■ How to complete this task ■
Pull every line containing "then" from the data.

.....

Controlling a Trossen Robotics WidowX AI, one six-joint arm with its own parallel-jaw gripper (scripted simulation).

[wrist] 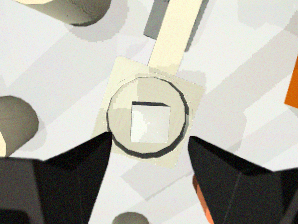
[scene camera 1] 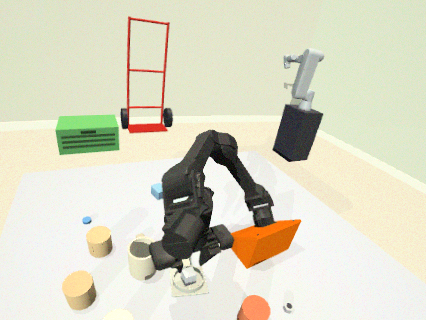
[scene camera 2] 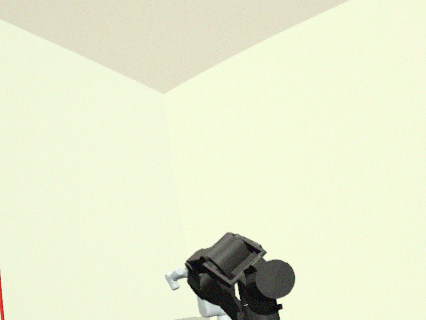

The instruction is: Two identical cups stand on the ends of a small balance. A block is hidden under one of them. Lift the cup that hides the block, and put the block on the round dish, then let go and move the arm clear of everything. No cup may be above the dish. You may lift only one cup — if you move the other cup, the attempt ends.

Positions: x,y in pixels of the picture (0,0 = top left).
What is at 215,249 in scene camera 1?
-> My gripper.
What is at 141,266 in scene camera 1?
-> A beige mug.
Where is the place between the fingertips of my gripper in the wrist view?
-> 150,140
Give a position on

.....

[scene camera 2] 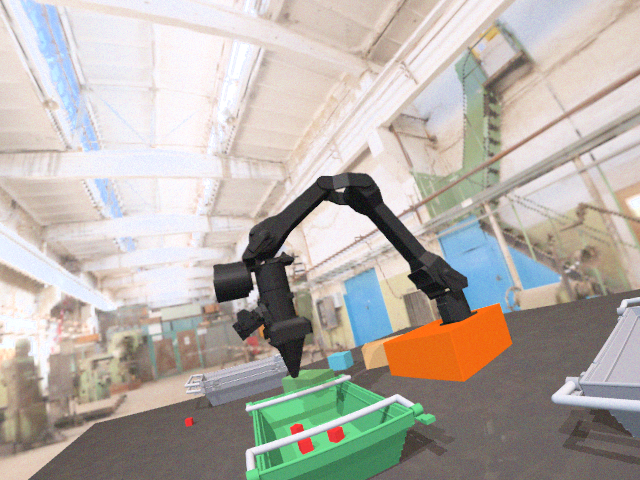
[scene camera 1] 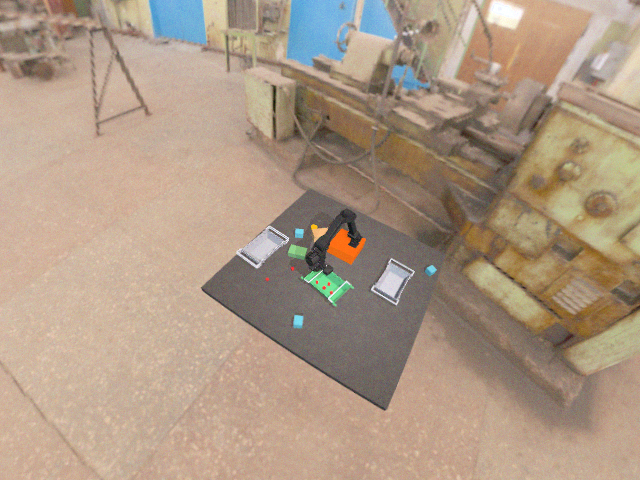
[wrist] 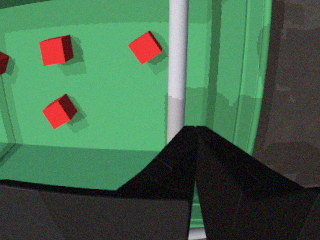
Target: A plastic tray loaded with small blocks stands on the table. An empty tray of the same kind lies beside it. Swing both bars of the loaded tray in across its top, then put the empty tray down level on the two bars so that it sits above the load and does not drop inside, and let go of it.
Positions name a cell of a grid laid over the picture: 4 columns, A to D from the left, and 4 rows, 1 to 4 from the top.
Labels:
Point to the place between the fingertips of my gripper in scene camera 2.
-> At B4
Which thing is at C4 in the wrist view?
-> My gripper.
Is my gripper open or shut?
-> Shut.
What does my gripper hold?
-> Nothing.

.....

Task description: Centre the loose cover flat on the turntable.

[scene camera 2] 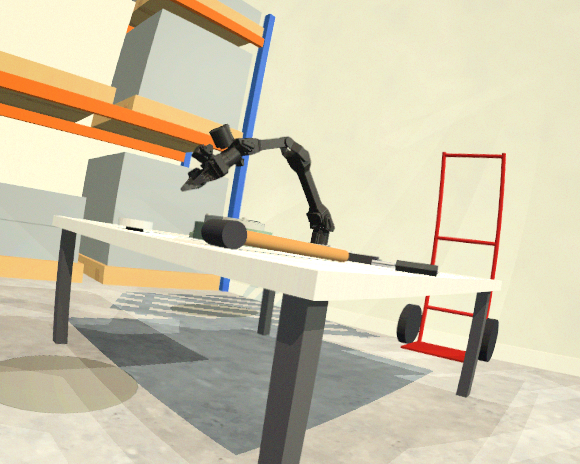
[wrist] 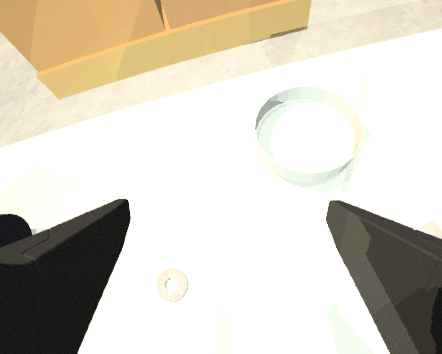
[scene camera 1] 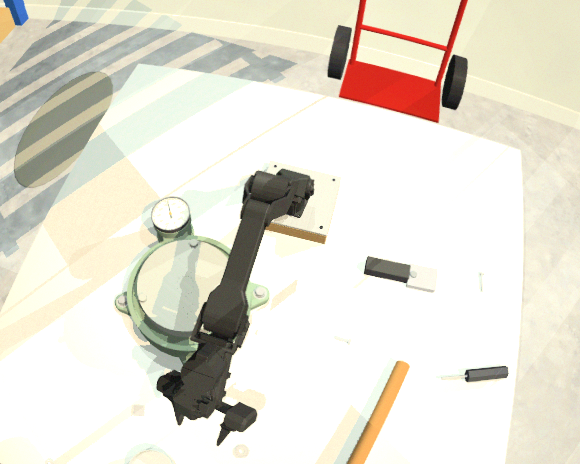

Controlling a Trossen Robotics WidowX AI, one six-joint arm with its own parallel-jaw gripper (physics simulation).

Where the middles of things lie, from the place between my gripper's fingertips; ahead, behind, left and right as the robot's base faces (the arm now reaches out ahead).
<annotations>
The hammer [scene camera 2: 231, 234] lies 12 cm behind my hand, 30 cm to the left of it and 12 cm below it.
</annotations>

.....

■ Result ■
The instruction is: Two identical cups stand on the ends of a small balance. A block is hidden under one of them. Lift the cup that hides the block, and put the block on the round dish, then let go and move the arm clear of everything. No cup may be above the dish. You may lift only one cup — if you move the other cup, the attempt ends.
Target: A plastic tray loaded with small blocks stands on the table. An empty tray of the same kind lies beside it. Swing both bars of the loaded tray in across its top, then put the empty tray down level on the two bars so that it sits above the load and does not drop inside, and let go of it.

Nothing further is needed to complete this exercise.